The Case Against Reality — Donald Hoffman

by | 2022-12-13

Context: Watched a YouTube TED talk a while ago. Interesting ideas. Hoffman is a cognitive scientist at University of California, Irvine.

Hoffman’s main argument is that our senses are tuned by evolution for ‘fitness’. They are NOT tuned to perceive the ‘true’ nature of the world. The analogy is that what we perceive is similar to a computer desktop. The icons on the desktop and the actions we take on them are not a true reflection of objective reality.

One implication of this is that our model of the world as a 4D space-time with ‘objects’ that persist when not observed by us is not necessarily ‘true’.

Hoffman argues this from a physics perspective: quantum mechanics and the collapse of the wave function; attempts to develop a quantum version of general relativity (and a TOE); the holographic universe theory; etc.

He also argues this using examples drawn from visual perception and commonly described visual illusions/mis-perceptions.

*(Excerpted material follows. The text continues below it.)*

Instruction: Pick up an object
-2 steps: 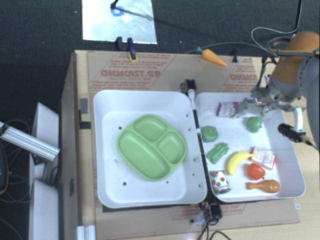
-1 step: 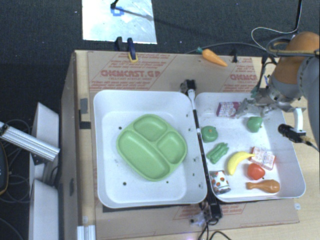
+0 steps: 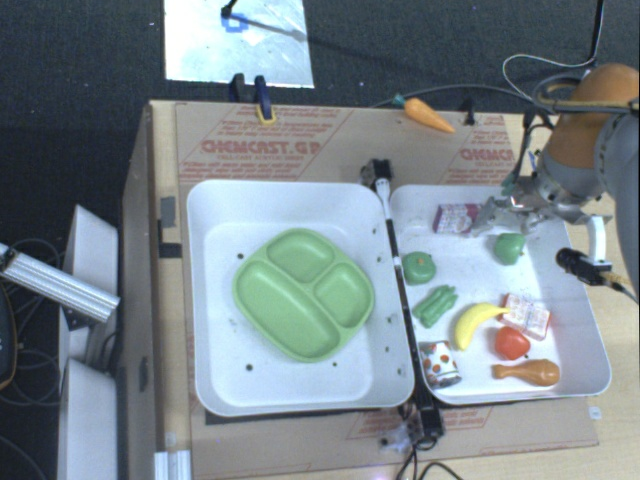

A key problem in cognitive science (and philosophy and artificial intelligence) is the nature of consciousness. Hoffman argues the the bottom-up model starting with basic physics to neurons to computation has not been successful in expelling consciousness. He proposes a top-down approach instead.

The top-down approach he proposes is that reality can be modelled as a collection of agents. The agent perceives, decides, and acts. The act changes the state of the world, and the agent then repeats the cycle. A Markov model can thus be used to describe the agent. The ‘world’ is just a (large) collection of agents. The ‘agent’ may be thought of as ‘conscious’.

Factoids of interest:

  • Human vision is a 130 megapixel sensor (65M rods/cones per eye).
  • The high-resolution part of the eye contains most of the cones.
  • This high-resolution part of the eye view a path of the world the size of the thumbnail held at arms length.
  • One third of the brain is devoted to visual processing.
  • Visual processing collapses to 130 megapixel raw input to something like 40 bits of information.

An interesting book, but left me unsatisfied. I found the arguments from physics unconvincing and not fundamental to his premise about evolution optimizing for fitness rather than truth. The perceive-decide-act-world cycle sounds interesting, but the book does not provide much in the way of implications.